In fact, the 39-year-old fitness phenom has built a career on the premise that most of us have trouble sticking with exercise. And when you’re struggling with symptoms like joint pain and fatigue, it’s even more challenging. But the no-nonsense trainer won’t accept any excuse. “I firmly believe there’s an exercise regimen that’s perfect for every age, ability and fitness level,” says Jillian, who motivates contestants to lose hundreds of pounds on the hit show The Biggest Loser. “One of the biggest motivations for exercising with arthritis is feeling better and being able to enjoy the activities you love. If you truly form an emotional attachment to the outcome, you will succeed.”
To help inspire you, we asked Jillian how to overcome mental roadblocks to fitness. Her stay-tough tips may just give you a leg up on exercise!
If you’re thinking…
“I can’t get motivated”
You’re in good company: A study in Arthritis Care & Research found that lack of motivation, lack of enjoyment and the anticipation of pain were common reasons why folks with arthritis avoided exercise.
- Identify your “why.” This is where it all begins, says Jillian. “The biggest mistake people make is to look outside themselves for inspiration,” she says. “Here’s the key to staying motivated: If you have a why to live for, you can tolerate the how. Identify all the reasons you want to be motivated in the first place and let that drive you toward success. Maybe your motivation is to walk your daughter down the aisle at her wedding or to be more active with your children or grandchildren.”

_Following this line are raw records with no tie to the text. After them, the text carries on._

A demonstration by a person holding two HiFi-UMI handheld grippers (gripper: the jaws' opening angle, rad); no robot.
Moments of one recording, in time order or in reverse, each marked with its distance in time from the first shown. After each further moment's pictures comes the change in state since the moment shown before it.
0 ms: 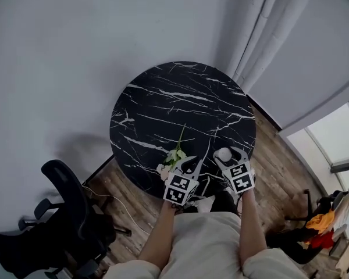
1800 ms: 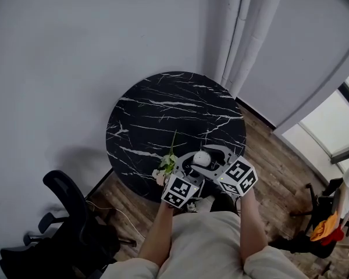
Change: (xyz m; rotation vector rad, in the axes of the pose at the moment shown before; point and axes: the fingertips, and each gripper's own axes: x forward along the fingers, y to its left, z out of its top) left arm -0.006 -0.067 0.050 0.330 -0.122 -0.169; right arm -0.090 0.079 0.106 -0.030 -0.352 0.435
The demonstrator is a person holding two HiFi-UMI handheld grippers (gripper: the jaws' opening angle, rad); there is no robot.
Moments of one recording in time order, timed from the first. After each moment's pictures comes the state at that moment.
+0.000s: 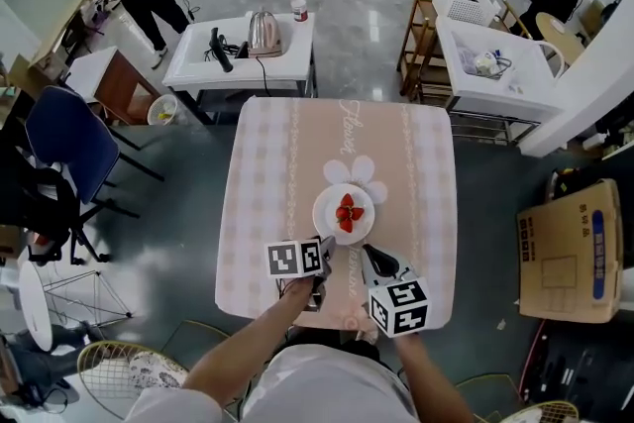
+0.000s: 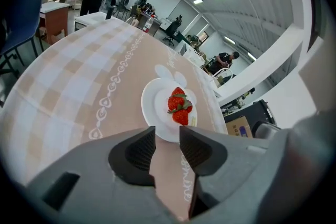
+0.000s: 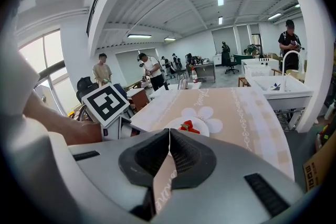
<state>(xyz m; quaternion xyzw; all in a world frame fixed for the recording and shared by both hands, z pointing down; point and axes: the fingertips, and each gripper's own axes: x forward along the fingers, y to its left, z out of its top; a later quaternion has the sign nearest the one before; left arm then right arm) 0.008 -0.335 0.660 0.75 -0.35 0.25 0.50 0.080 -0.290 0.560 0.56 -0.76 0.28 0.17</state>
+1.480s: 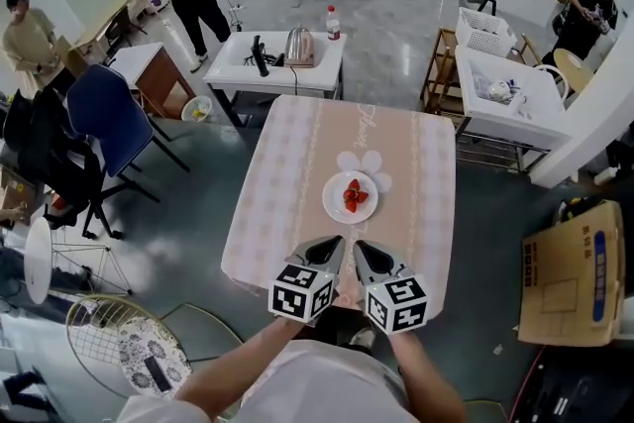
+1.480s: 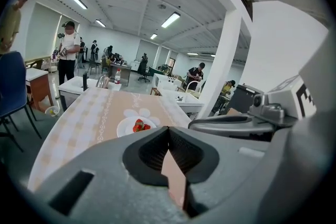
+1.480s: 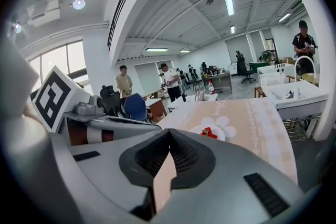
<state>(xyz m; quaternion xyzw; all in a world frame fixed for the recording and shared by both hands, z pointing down) 0.025 -0.231 0.515 0.88 -0.36 0.17 0.24 0.054 -0.216 0.502 0.50 -0.83 0.23 0.10</state>
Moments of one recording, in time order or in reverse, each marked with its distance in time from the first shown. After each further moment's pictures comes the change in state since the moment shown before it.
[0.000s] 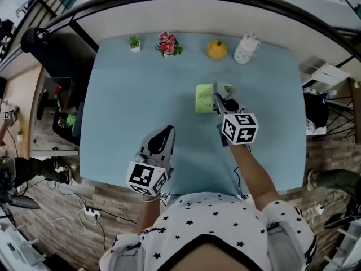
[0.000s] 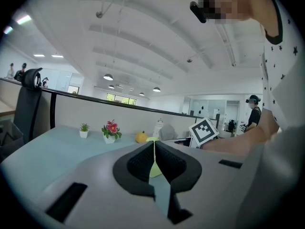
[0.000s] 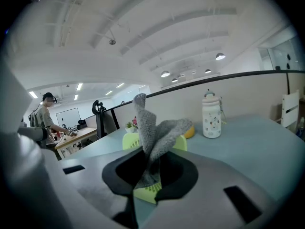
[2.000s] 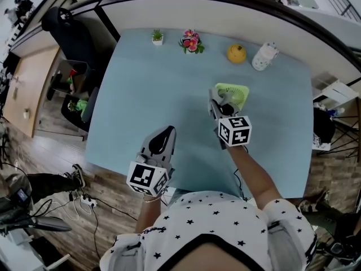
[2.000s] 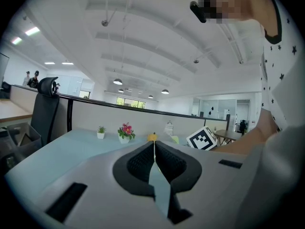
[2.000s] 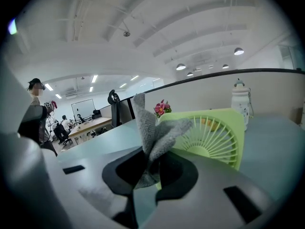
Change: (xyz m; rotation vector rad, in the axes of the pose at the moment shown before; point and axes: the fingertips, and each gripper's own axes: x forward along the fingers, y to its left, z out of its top) left arm -0.052 0.019 0.000 -0.009 -0.030 0.124; right arm 0.028 0.070 -0.036 -0.101 0.081 0.147
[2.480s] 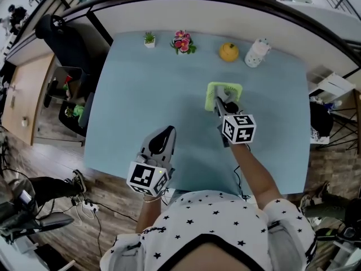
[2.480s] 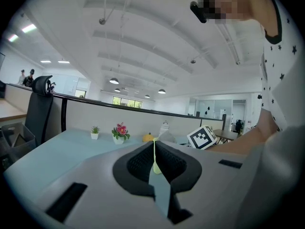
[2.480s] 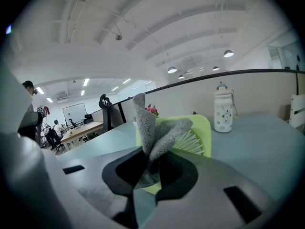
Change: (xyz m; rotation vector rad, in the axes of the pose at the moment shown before) left arm 0.012 -0.013 0.001 0.008 0.003 -0.042; right arm -0.020 -0.039 0.005 0.053 -0.034 -0.083
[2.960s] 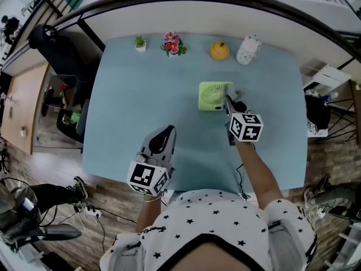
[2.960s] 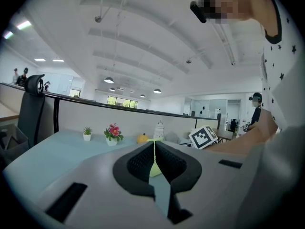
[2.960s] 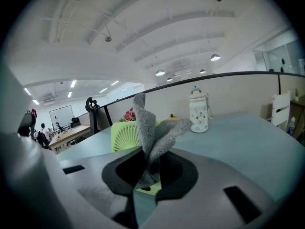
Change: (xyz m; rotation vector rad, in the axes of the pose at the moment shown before) left arm 0.016 -0.015 0.005 0.019 0.008 -0.059; right arm -0.030 -0.061 0.000 0.060 -0.023 -0.138
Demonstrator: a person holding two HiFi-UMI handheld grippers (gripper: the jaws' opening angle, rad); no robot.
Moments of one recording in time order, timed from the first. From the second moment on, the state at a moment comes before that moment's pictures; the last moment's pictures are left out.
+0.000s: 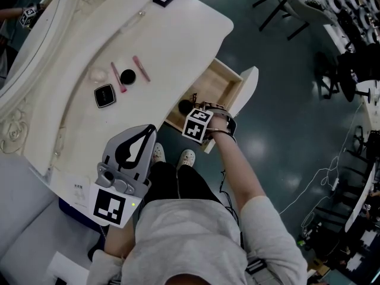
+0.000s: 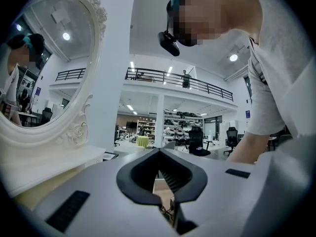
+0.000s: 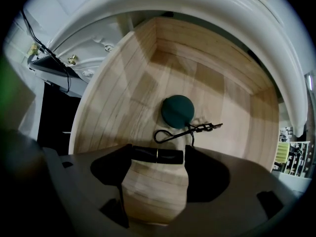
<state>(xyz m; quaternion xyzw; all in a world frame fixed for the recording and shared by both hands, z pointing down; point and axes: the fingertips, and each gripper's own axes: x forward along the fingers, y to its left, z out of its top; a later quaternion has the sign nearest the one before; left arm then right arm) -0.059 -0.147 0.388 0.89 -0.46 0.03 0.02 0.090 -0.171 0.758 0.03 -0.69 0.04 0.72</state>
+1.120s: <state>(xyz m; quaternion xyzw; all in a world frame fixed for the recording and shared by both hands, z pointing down) -0.038 -0.127 0.358 0.91 -0.42 0.03 -0.01 0.084 -0.179 0.636 0.29 -0.83 0.15 0.45</state>
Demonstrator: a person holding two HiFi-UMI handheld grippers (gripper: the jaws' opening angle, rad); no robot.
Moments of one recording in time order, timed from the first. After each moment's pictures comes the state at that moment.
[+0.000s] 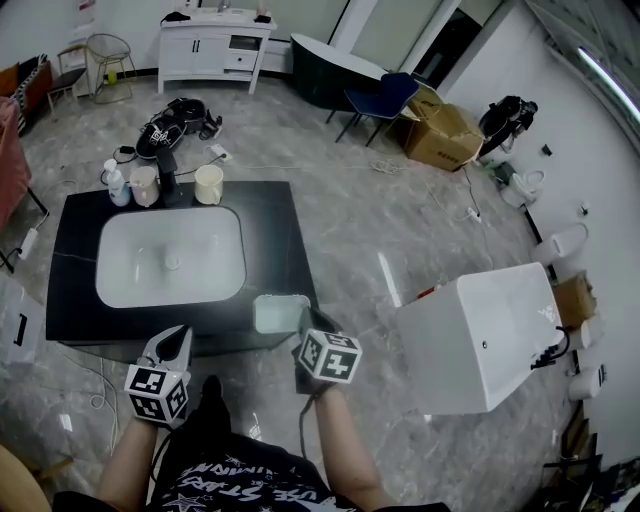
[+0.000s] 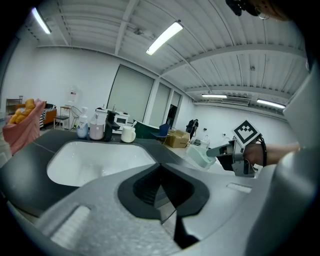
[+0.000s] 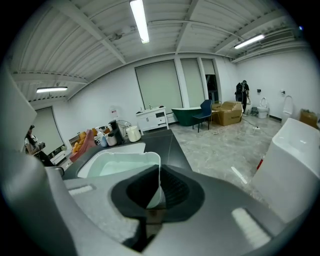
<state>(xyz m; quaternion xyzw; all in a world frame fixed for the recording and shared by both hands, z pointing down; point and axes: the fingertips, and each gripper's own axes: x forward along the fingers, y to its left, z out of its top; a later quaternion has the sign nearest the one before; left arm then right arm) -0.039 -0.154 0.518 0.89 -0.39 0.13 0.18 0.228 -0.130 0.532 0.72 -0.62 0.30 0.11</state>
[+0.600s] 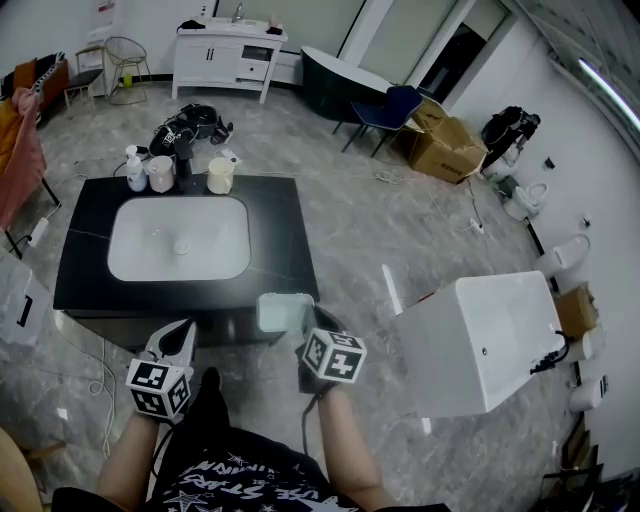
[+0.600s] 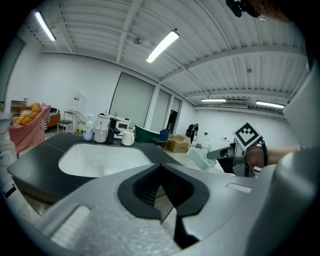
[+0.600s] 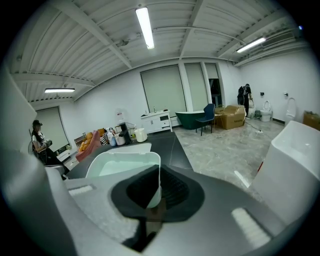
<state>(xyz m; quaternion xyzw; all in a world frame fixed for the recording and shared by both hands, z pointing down) -0.053 -0.088 0.490 0.89 -0.40 0.10 0.17 0.211 -0.070 0.504 0.71 -0.64 0.28 0.10</state>
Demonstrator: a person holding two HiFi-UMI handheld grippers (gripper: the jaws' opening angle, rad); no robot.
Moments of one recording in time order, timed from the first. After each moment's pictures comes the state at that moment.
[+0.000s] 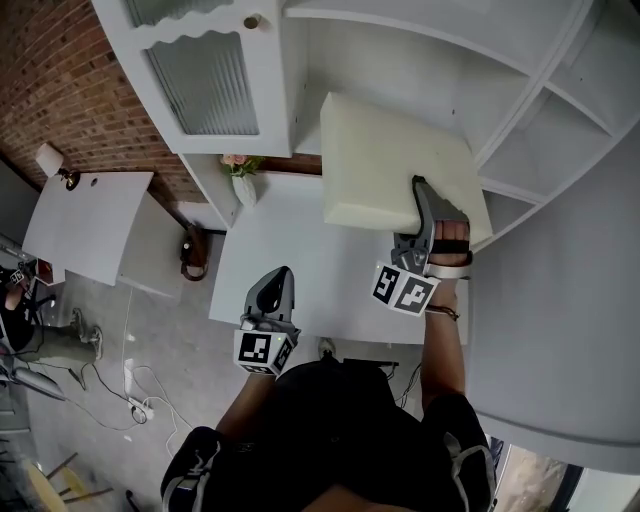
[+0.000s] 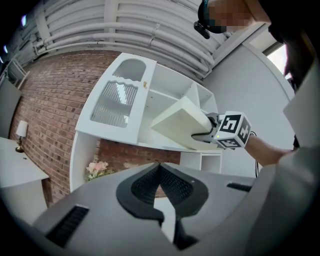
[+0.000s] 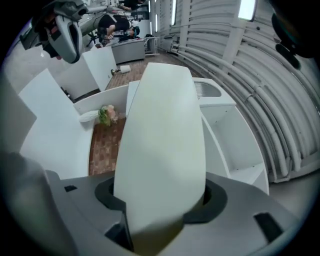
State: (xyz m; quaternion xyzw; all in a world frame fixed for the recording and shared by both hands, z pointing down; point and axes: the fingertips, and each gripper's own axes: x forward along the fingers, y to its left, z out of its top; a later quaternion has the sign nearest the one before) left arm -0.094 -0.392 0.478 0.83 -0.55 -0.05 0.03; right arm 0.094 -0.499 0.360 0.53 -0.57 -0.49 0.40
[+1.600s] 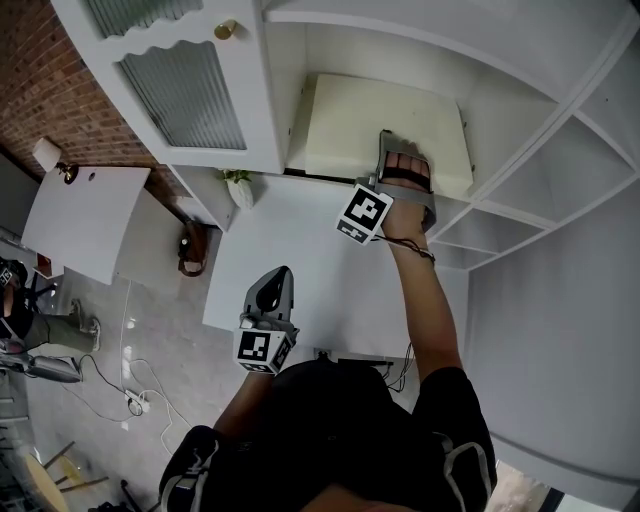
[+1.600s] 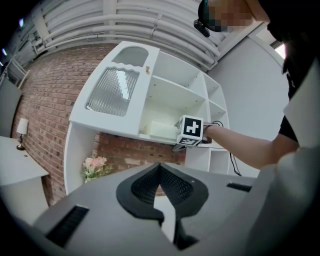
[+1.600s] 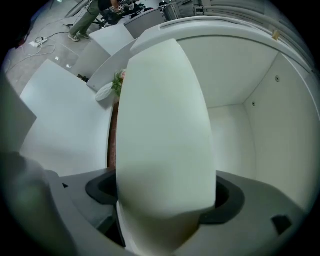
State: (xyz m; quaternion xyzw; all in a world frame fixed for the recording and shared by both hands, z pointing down) left arm -0.079 -0.454 0.498 0.82 -0.57 -0.03 0.05; right arm 0.071 -0.690 0.447 0.44 -0.56 -0.38 0.59
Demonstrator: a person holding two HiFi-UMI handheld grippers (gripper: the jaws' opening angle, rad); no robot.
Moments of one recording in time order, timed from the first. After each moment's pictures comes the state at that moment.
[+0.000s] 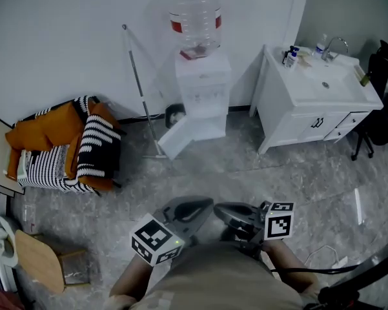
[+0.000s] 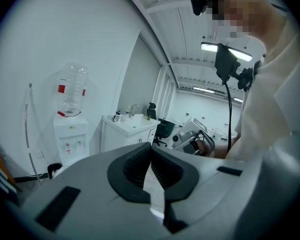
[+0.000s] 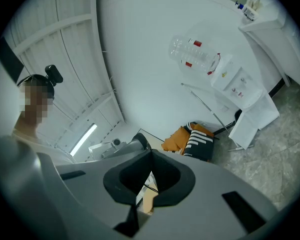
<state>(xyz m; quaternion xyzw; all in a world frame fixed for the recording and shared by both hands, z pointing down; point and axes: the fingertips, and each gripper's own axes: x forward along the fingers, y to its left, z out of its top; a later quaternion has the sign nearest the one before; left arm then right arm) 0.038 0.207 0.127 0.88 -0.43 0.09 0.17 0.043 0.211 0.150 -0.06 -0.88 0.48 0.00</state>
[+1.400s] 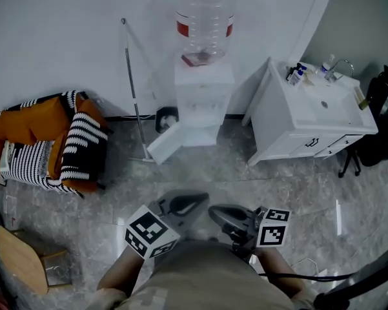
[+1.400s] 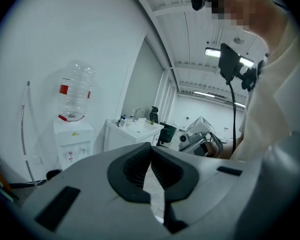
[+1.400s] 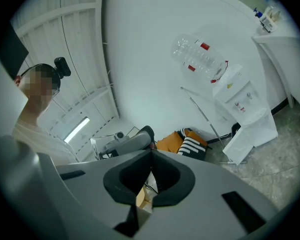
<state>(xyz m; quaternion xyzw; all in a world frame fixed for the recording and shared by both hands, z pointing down) -0.025 0.114 0.126 0.88 -0.43 0.07 0.17 -0.012 0.133 0.145 -0.03 -0.90 0.43 0.03</state>
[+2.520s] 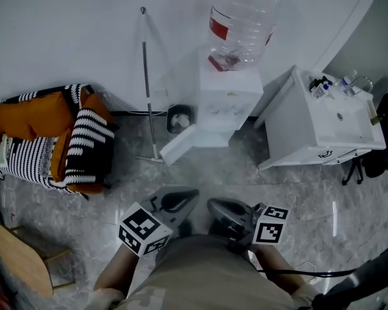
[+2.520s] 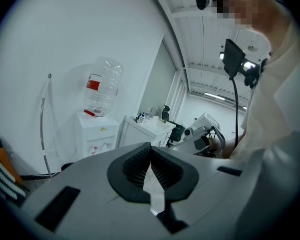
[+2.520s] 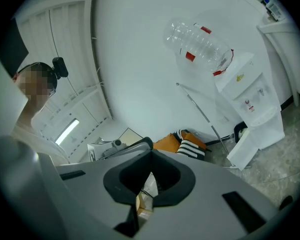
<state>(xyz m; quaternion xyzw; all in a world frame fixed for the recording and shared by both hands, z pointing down) -0.189 0.079 0.156 0.86 -0.46 0.07 0.22 -0.162 0.082 0.162 -0.01 -0.89 0.44 0.04</state>
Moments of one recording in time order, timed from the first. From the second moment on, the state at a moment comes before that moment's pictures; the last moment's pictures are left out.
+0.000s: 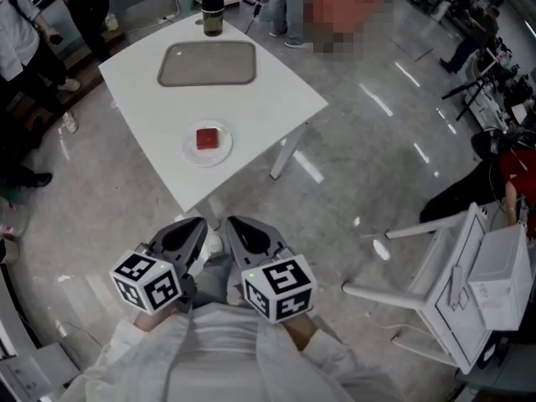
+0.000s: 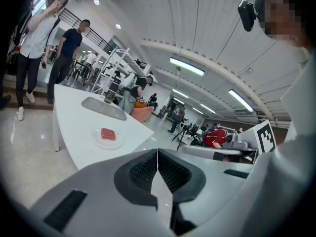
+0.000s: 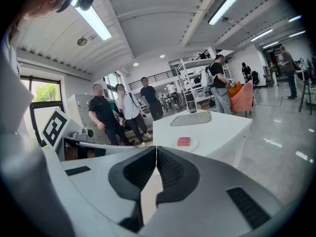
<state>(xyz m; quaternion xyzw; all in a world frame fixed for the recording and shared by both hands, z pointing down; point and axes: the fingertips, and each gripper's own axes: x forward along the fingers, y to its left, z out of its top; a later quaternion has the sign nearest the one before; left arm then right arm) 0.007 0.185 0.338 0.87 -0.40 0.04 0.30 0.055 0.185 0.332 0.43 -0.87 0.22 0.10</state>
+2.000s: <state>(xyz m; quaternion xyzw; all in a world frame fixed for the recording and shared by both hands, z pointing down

- Keep your eyes on the prize—literally! Visual cues remind you to focus on the positive—the “why” that will give you inspiration. “Make a list or get pictures of the things you want and tape your goals to the refrigerator, your car’s dashboard—any place that can serve as a daily reminder,” recommends Jillian. Another tip: Before your workout, take a few minutes to close your eyes, breathe deeply and imagine yourself feeling confident and completing the activity.
“I’m too heavy”
Jillian knows how you feel. She candidly admits that as a teen she tipped the scales at 175 pounds. Around that time, her mom enrolled her in karate classes, and she credits martial arts with helping her to gain confidence, embrace exercise and lose 60 pounds.